ASSIGNMENT
In your reply, repeat the full listing exactly and leave each picture out.

RECORDED DATA
◇ ◇ ◇ ◇ ◇ ◇ ◇

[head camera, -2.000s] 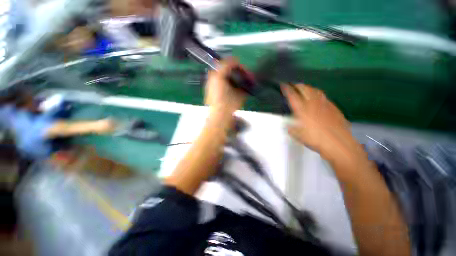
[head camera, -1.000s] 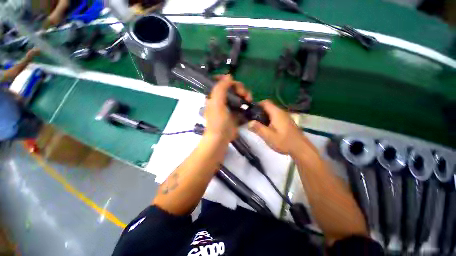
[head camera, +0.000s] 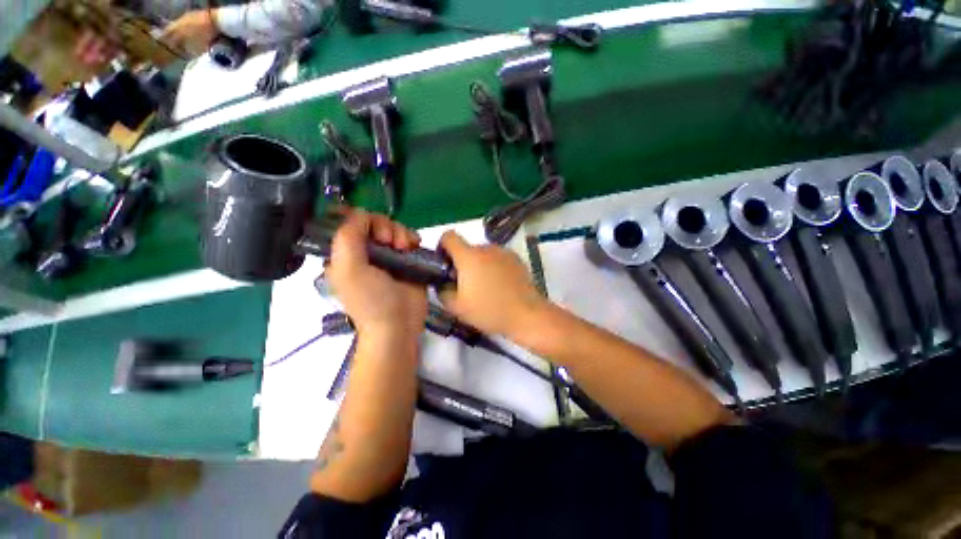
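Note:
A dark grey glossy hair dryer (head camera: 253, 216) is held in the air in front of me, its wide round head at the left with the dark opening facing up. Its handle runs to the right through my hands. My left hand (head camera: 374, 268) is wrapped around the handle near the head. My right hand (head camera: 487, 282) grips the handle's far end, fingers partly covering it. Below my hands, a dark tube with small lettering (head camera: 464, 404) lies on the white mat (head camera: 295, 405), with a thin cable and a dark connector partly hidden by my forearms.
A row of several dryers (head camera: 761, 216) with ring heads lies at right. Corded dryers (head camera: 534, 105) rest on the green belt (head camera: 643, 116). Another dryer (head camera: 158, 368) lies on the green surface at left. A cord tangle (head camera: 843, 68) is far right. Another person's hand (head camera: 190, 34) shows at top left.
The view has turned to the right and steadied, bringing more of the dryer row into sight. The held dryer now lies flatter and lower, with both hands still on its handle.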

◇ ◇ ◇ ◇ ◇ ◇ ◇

COMPLETED EXERCISE
[head camera, -2.000s] 
[head camera, -1.000s] 
[head camera, +0.000s] 
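Note:
A dark grey glossy hair dryer (head camera: 253, 216) is held in the air in front of me, its wide round head at the left with the dark opening facing up. Its handle runs to the right through my hands. My left hand (head camera: 374, 268) is wrapped around the handle near the head. My right hand (head camera: 487, 282) grips the handle's far end, fingers partly covering it. Below my hands, a dark tube with small lettering (head camera: 464, 404) lies on the white mat (head camera: 295, 405), with a thin cable and a dark connector partly hidden by my forearms.
A row of several dryers (head camera: 761, 216) with ring heads lies at right. Corded dryers (head camera: 534, 105) rest on the green belt (head camera: 643, 116). Another dryer (head camera: 158, 368) lies on the green surface at left. A cord tangle (head camera: 843, 68) is far right. Another person's hand (head camera: 190, 34) shows at top left.
The view has turned to the right and steadied, bringing more of the dryer row into sight. The held dryer now lies flatter and lower, with both hands still on its handle.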

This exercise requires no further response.